> Aim of the task
In the data below, find every line with the word "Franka" and copy it out.

Collected data entries:
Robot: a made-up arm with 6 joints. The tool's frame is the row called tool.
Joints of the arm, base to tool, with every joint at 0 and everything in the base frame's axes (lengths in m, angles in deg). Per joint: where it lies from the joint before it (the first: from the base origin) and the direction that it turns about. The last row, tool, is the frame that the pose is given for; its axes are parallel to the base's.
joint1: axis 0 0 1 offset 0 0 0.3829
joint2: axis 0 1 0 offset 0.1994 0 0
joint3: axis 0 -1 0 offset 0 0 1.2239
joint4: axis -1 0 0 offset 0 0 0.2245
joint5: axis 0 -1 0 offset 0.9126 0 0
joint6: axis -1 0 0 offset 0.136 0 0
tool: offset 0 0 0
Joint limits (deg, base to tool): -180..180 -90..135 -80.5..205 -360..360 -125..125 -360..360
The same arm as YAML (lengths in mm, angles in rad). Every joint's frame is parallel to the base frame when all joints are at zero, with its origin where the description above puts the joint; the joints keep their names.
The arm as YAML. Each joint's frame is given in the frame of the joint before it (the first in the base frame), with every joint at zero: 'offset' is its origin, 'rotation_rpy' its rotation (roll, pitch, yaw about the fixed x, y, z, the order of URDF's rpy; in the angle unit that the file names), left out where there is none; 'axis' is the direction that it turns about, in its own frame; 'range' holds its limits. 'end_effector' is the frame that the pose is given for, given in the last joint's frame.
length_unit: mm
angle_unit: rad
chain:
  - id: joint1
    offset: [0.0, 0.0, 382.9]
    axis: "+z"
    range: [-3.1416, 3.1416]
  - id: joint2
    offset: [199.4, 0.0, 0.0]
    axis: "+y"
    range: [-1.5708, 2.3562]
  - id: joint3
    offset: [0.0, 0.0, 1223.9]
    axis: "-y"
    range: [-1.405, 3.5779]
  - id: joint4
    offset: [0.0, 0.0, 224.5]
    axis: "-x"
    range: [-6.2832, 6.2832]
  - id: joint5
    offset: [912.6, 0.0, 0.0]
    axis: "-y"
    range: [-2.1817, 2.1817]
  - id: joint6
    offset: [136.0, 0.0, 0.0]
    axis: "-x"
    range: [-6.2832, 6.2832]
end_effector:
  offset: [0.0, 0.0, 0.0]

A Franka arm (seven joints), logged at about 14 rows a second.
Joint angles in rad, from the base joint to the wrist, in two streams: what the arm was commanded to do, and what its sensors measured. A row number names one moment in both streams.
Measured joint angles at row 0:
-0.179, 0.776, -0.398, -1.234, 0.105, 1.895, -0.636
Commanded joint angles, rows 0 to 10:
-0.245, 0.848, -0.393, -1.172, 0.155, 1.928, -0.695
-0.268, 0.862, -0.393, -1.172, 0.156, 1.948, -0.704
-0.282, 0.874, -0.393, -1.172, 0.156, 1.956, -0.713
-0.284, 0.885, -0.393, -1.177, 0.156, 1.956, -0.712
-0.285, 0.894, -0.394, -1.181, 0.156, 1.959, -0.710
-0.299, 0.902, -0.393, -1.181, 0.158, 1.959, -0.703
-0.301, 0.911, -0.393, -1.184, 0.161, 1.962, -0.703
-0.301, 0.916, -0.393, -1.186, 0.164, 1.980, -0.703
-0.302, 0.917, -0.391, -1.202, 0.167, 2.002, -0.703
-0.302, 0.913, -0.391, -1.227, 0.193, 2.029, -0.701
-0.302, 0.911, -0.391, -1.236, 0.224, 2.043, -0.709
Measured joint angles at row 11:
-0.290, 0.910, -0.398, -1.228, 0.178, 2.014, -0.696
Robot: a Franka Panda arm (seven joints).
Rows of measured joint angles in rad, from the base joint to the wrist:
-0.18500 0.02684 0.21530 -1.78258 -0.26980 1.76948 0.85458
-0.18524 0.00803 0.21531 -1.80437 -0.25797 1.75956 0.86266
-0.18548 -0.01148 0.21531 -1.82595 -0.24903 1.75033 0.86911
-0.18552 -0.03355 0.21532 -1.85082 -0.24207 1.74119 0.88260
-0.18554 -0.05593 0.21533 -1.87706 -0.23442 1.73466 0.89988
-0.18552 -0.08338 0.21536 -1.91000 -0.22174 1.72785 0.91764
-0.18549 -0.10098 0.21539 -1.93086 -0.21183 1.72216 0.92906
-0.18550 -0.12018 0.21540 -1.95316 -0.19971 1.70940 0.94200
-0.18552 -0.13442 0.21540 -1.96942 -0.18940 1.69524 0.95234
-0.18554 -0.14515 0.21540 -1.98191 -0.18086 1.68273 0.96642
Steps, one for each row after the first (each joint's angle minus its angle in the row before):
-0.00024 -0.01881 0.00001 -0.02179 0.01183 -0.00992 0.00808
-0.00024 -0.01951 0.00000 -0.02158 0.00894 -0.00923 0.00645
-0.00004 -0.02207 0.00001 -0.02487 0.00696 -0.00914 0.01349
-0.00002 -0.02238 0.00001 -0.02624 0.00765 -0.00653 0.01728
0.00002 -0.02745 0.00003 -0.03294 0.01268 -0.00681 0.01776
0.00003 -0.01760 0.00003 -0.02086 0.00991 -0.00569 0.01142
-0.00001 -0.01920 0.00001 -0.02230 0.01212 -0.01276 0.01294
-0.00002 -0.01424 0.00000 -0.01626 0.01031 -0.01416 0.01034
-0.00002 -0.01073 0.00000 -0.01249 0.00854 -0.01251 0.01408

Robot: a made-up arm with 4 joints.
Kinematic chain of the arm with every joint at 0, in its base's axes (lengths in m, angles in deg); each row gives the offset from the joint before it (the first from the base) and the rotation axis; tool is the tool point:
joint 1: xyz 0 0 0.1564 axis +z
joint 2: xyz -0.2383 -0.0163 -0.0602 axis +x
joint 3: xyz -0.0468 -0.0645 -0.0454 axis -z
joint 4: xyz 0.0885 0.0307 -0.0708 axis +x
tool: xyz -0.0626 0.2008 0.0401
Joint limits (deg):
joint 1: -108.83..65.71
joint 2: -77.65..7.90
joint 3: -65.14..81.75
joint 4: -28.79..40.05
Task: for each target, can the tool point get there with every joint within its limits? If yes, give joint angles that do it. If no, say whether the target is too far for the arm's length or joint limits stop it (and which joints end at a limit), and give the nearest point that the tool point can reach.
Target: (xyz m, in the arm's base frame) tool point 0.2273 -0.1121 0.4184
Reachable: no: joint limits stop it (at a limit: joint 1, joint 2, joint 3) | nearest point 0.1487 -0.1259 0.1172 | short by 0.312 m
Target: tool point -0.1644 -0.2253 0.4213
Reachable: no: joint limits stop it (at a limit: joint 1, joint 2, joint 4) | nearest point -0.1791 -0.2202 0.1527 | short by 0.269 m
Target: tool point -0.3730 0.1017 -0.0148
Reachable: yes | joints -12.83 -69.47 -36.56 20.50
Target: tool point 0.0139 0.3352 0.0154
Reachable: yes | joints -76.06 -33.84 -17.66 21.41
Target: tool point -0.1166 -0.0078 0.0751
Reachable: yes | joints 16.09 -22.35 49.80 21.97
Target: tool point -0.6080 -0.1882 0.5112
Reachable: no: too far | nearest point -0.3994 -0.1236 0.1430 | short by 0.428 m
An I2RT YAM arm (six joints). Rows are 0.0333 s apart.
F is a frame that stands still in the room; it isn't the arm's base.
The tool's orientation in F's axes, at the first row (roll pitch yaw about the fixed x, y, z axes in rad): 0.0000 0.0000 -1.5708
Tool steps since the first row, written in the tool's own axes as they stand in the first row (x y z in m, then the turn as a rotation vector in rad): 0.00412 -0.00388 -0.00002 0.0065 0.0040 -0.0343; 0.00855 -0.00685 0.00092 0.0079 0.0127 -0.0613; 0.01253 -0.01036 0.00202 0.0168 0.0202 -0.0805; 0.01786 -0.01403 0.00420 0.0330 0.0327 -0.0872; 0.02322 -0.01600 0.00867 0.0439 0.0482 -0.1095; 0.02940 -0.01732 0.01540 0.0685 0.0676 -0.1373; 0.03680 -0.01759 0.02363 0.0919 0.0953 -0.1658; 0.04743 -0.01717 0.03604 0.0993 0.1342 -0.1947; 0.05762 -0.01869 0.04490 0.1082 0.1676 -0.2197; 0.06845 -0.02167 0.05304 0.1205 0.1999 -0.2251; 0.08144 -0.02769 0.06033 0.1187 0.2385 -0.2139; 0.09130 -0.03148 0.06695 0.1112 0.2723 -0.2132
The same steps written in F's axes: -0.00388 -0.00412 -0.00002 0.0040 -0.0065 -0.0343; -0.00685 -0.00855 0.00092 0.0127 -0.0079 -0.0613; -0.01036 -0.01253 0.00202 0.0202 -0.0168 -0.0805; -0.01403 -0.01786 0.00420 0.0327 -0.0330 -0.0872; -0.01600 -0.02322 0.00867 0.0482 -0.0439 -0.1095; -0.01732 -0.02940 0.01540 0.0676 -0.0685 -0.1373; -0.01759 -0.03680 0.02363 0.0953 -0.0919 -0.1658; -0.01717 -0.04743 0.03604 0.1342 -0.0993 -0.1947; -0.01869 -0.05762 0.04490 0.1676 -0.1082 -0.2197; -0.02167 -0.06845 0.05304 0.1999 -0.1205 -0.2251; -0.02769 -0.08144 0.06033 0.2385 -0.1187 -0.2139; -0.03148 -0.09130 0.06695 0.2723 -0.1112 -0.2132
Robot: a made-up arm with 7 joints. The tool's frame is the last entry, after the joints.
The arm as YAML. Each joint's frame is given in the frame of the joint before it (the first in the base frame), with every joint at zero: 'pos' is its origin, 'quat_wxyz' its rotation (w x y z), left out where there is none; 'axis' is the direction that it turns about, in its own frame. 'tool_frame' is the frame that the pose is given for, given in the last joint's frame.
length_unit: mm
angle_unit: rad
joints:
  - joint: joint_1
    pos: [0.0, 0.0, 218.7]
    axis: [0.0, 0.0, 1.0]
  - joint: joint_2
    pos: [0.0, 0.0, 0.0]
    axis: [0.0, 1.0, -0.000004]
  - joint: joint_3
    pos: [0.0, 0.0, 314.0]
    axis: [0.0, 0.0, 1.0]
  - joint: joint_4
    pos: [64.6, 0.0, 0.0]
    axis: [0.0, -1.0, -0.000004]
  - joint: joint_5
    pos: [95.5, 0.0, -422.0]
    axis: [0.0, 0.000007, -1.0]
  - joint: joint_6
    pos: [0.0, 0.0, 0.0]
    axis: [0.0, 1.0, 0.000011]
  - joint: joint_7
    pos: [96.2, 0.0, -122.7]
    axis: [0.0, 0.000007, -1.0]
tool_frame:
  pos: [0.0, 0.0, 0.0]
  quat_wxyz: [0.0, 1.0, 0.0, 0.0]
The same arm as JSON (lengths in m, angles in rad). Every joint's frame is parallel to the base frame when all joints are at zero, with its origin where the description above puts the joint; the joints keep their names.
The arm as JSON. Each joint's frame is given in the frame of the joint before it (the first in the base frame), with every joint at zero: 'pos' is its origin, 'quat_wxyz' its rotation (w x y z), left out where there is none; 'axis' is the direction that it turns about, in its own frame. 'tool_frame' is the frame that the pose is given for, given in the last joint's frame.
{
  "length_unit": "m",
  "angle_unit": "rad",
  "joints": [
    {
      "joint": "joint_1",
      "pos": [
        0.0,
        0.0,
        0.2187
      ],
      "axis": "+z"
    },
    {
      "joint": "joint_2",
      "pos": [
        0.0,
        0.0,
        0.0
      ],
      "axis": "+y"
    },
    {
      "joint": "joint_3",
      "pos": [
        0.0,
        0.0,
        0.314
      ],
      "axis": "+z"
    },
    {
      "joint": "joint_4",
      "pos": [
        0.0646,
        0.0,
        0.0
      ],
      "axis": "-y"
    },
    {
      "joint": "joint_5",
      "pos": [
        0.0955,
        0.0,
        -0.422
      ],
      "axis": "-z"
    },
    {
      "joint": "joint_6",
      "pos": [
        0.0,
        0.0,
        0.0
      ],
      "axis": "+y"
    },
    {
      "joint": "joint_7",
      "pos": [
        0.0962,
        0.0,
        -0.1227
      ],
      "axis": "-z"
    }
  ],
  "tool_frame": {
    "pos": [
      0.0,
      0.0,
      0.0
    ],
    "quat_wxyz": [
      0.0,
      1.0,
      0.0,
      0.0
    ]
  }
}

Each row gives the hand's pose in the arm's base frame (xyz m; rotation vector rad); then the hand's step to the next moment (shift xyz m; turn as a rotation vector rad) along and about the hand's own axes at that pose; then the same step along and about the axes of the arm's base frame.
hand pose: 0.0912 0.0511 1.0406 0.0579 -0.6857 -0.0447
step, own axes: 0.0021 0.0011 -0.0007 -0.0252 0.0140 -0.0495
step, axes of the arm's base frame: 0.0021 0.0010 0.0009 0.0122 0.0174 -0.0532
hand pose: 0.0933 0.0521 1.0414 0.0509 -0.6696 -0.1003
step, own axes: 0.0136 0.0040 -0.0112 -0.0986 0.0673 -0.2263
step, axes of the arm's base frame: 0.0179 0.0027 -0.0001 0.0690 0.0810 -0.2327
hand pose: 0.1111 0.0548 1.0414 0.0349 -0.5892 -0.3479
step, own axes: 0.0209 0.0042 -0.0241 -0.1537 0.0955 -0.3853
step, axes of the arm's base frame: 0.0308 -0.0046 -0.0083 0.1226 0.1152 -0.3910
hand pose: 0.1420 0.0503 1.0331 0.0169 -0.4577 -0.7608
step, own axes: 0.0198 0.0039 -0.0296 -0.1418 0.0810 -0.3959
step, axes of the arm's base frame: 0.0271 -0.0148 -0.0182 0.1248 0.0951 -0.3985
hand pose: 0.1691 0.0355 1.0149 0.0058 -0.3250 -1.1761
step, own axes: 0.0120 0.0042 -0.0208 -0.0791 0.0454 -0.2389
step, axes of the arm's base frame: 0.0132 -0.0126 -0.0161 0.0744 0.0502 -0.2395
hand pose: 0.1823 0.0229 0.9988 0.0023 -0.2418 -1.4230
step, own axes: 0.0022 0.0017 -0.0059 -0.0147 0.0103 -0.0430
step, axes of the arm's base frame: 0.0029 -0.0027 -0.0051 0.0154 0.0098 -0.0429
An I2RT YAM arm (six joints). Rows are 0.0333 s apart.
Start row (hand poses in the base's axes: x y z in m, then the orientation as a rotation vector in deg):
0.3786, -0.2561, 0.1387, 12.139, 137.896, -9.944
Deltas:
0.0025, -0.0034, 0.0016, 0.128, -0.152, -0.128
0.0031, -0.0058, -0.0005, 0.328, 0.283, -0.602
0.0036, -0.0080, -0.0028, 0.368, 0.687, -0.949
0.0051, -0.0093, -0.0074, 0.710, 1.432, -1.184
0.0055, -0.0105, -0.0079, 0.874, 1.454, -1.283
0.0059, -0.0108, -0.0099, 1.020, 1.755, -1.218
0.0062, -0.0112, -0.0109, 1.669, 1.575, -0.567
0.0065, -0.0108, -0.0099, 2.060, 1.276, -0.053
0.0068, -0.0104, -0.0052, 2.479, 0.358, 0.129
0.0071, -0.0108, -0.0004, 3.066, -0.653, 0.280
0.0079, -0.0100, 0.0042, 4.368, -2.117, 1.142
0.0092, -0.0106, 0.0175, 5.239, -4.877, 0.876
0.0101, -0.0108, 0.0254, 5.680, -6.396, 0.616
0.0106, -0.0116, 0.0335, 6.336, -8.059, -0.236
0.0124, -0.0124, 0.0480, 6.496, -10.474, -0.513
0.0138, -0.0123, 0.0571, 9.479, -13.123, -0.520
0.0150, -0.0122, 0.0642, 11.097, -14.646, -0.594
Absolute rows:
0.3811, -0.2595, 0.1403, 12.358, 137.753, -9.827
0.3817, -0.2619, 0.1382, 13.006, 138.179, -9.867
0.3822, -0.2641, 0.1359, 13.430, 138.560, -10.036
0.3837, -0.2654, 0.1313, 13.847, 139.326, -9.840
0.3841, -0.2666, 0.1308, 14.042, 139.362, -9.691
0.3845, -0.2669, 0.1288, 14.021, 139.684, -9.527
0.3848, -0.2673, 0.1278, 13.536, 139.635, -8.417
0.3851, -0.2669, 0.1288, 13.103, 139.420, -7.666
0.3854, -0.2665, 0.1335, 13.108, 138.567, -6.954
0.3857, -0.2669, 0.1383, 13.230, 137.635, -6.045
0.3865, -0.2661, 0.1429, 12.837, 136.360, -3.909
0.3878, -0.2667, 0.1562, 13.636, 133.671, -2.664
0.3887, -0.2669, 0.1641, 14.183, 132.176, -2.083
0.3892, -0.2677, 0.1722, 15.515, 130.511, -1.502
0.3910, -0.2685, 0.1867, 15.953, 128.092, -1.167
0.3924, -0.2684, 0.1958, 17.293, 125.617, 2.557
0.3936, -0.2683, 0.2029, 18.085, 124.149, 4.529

> Solution
A Franka arm (seven joints), logged at about 14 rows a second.
Robot: a Franka Panda arm (seven joints).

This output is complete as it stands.